• [Task details]: Transcribe each entry below exactly. Pictures do not go in the copy.

• [The records]:
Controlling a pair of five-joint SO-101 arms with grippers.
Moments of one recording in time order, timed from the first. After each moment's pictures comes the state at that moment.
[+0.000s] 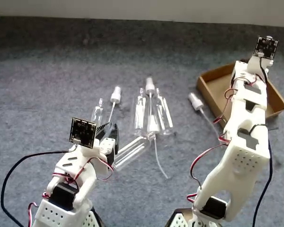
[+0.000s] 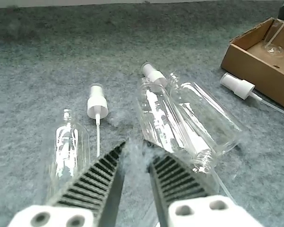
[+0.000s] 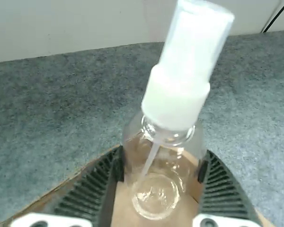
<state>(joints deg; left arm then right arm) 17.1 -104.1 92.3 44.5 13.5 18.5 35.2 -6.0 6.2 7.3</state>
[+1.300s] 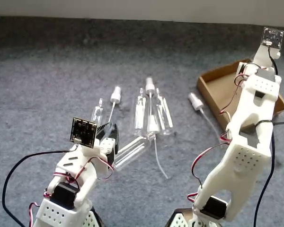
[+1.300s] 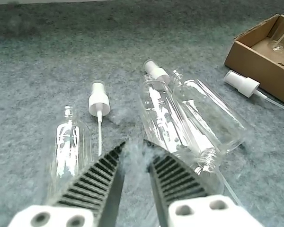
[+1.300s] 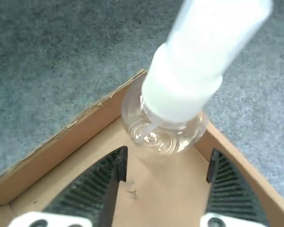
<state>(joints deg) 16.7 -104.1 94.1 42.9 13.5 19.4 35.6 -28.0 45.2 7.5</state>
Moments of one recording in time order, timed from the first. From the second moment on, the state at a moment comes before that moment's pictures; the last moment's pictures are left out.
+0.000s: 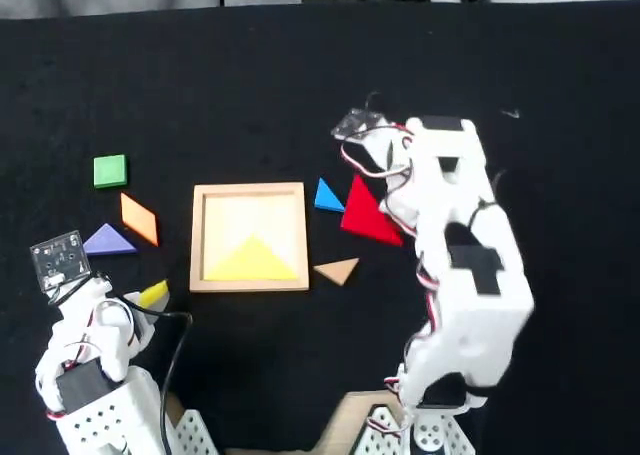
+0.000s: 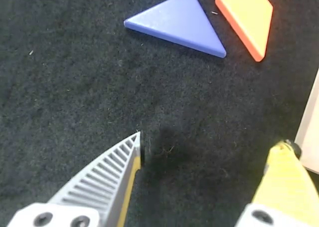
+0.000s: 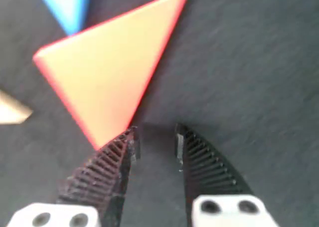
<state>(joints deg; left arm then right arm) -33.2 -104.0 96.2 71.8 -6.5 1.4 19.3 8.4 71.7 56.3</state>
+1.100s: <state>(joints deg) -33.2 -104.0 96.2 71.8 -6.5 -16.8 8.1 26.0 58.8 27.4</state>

• [Reply to the task]:
Controlling a pair of five-joint SO-101 arms with grippers.
Moments of one recording in time order, timed from the first. After each moment's pictures comes the state at that moment.
[+0.000s] 
[+0.000s] 
[+0.000s] 
<state>(joints deg; left arm then right arm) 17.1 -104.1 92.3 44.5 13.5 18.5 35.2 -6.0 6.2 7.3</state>
[+1.300s] 
[+1.300s] 
[+1.300s] 
<state>(joints deg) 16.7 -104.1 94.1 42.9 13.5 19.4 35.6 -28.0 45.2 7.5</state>
Moments of one recording in time order, timed from the first. From the second moment on, the state at a moment comes before that moment's pictures; the last moment's pictures are left out.
+0.000s: 
+0.000s: 
+0.000s: 
<state>(joints deg; left arm then right arm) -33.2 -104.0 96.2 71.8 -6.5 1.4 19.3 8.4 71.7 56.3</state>
+1.100s: <state>(joints deg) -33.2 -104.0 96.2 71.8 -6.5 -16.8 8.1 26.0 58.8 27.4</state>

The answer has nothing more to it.